Bernard Shaw's politics and "The Apple Cart"

Today I started uploading several bits from a 1975 BBC production of Shaw's 1929 political play "The Apple Cart" to one of my YouTube channels. A play I had never heard of. Spotted the DVD at the library. But it has some good parts, and a very fine appearance by Helen Mirren playing the dishy mistress to the king, Orinthia.

I never paid much attention to Shaw's politics as I'm very unsympathetic toward his Fabian Socialism. However, turns out we have some similar views on democracy, goverment work, and the voting public. And he expresses it much better!

To (Shavian) wit:

"...choose between Cabinet government and monarchical government: an issue on which I frankly say that I should be very sorry to win, as I cannot carry on without the support of a body of ministers whose existence gives the English people a sensation of self-government.

But not one of them will touch this drudgery of government, this public work that never ends because we cannot finish one job without creating ten fresh ones. We get no thanks for it because ninety-nine hundredths of it is unknown to the people, and the remaining hundredth is resented by them as an invasion of their liberty or an increase in their taxation.

Politics, once the centre of attraction for ability, public spirit, and ambition, has now become the refuge of a few fanciers of public speaking and party intrigue who find all the other avenues to distinction closed to them either by their lack of practical ability, their comparative poverty and lack of education, or, let me hasten to add, their hatred of oppression and injustice, and their contempt for the chicaneries and false pretences of commercialized professionalism.

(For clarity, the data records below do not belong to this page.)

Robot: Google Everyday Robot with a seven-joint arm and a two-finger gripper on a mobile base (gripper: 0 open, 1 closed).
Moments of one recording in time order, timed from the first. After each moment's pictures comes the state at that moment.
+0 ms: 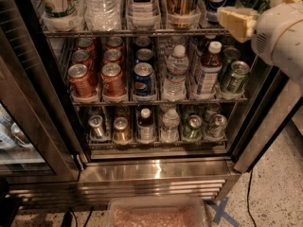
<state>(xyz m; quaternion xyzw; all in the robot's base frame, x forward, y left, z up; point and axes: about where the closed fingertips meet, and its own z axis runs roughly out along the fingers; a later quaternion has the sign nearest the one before) 0.563 -0.206 1.076 -0.13 0.69 -0.04 0.71</state>
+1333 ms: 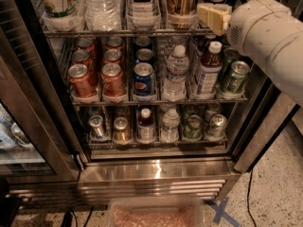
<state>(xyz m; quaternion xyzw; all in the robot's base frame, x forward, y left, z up) 0.606 -0.178 1.069 -0.13 0.68 -0.02 0.72</state>
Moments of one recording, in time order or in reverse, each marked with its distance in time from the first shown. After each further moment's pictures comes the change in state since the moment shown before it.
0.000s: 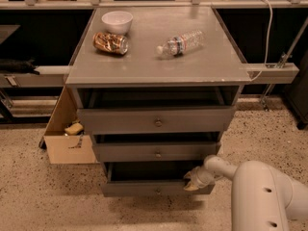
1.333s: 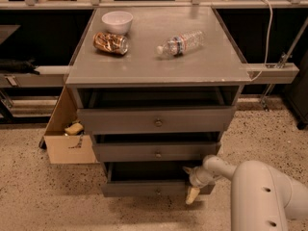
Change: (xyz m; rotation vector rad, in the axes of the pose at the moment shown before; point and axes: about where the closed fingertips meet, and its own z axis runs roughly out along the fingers) arm 0.000 0.002 0.001 -0.004 -0.002 -0.001
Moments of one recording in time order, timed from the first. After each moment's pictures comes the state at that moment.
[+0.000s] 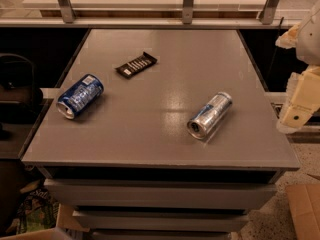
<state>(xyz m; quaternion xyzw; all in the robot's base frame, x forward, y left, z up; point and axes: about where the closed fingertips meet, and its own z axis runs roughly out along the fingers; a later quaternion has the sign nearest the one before) 0.438 -0.217 0.977 -0.60 0.78 -0.03 0.16</state>
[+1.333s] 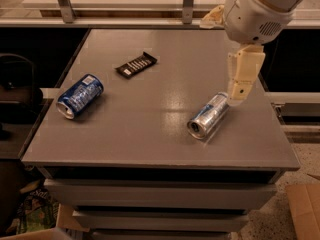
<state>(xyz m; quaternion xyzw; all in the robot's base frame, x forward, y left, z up) 0.496 -0.113 0.982 -0.76 0.62 -0.01 0.20</state>
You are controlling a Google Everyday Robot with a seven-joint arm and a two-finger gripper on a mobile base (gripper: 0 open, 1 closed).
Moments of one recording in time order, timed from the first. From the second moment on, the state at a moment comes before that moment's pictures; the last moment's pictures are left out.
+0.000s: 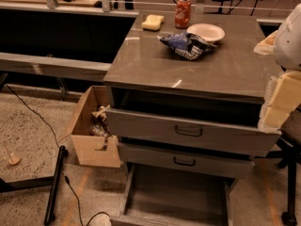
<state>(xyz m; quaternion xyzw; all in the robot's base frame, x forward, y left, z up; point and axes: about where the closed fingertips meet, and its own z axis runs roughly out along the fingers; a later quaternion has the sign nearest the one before) 0.438 -0.217 0.976 -0.60 0.78 -0.03 0.16</state>
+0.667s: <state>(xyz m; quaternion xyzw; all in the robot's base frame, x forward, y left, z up) 0.445 -0.222 0.978 -0.56 0.80 -0.03 0.20</state>
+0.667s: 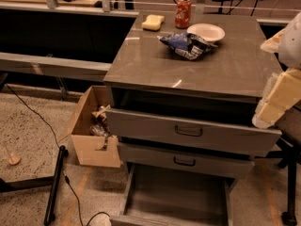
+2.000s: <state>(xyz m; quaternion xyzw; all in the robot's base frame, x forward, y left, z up) 0.623 -0.279 0.962 -0.35 0.77 0.09 0.54</state>
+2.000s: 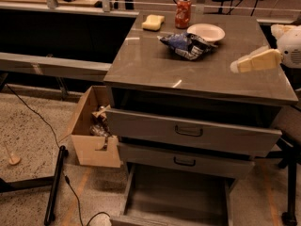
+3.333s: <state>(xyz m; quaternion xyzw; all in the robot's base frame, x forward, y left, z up) 0.698 -0.248 0.899 -0.27 0.80 0.09 0.53</state>
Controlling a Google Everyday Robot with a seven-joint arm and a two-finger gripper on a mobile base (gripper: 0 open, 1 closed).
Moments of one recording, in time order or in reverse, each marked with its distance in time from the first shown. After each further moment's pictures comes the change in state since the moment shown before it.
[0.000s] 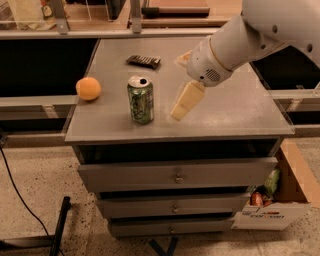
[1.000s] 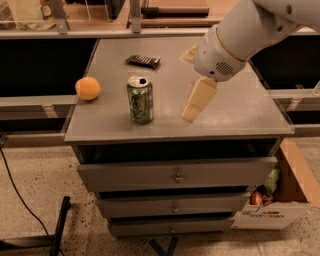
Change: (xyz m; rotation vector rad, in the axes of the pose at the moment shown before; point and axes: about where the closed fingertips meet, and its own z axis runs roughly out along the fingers) arm -0.002 0.024 -0.037 -0.012 0.121 -0.060
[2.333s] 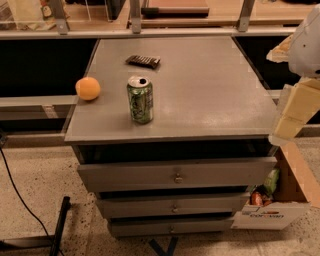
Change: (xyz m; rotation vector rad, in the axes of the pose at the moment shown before) arm 0.097 0.064 -0.138 0.088 0.375 0.134
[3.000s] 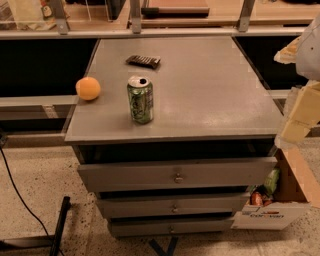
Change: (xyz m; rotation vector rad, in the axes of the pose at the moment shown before) arm 0.009 0.005 -0.004 0.015 0.021 0.018
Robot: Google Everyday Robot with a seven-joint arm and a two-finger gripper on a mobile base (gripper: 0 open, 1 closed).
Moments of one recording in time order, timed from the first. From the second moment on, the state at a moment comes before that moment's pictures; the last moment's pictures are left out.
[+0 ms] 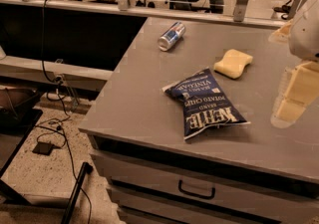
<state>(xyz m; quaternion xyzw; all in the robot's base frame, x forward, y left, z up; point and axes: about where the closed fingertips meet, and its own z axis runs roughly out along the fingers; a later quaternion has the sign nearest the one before) 0.438 -0.217 0.976 -0.60 0.78 -0.03 0.16</state>
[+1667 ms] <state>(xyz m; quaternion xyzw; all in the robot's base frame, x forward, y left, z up) 0.492 -0.170 0.853 -0.55 0.82 0.03 0.12</state>
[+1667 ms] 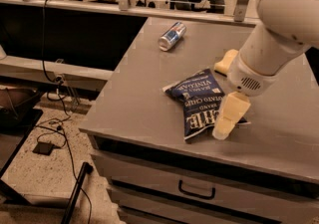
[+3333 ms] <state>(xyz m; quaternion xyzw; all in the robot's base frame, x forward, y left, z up) 0.475 -0.162 0.913 -0.57 0.80 0.06 0.18</state>
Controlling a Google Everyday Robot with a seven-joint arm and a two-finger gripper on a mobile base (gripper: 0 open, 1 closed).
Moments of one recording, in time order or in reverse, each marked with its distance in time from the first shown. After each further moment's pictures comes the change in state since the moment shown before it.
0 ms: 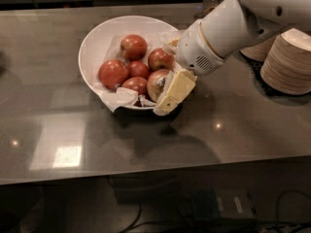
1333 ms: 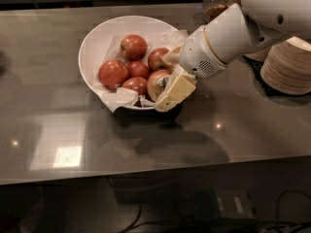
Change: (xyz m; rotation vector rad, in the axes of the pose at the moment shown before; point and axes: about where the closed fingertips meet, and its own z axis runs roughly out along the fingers) arm 0.011 -0.005 0.006 -0.001 -0.024 0.031
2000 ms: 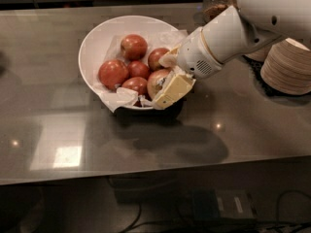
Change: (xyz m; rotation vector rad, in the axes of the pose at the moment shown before) arm 0.001 -0.005 0.010 -0.026 -0.025 0.012
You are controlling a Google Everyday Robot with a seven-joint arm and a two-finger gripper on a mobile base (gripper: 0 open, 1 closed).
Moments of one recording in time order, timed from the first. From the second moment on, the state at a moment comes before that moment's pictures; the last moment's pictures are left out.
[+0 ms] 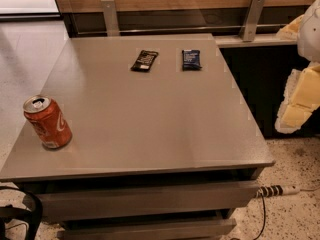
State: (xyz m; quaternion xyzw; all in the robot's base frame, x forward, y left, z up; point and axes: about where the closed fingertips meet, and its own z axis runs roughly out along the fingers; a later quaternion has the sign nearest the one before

Our work is no longer even respected. It is looked down on by our men of genius as dirty work. What great actor would exchange his stage? what great barrister his court? what great preacher his pulpit? for the squalor of the political arena in which we have to struggle with foolish factions in parliament and with ignorant voters in the constituencies?"

and from an interview (a 1929 piece in "The Observer"):

"Do you seriously think that democracy may drift into the state of things shown in the play?"

"It has already drifted into it."

"Is not the tendency in this country towards a bigger percentage of voting and a more enlightened use of the franchise?"

"The tendency to disuse the franchise is so strong that in some countries it is a punishable offence not to vote. People vote in times of great social strain for which the government is blamed. The newly enfranchised (the women, for instance) vote whilst the novelty lasts. But in a condition of general satisfaction, or of general disgust at the failure of political parties to make good their promises, people will not vote. In the old vestries, for which anybody could vote, a little ring of men used to meet and elect one another without the interference of a single general elector. Shareholders' meetings are very much the same. Do you ever vote?"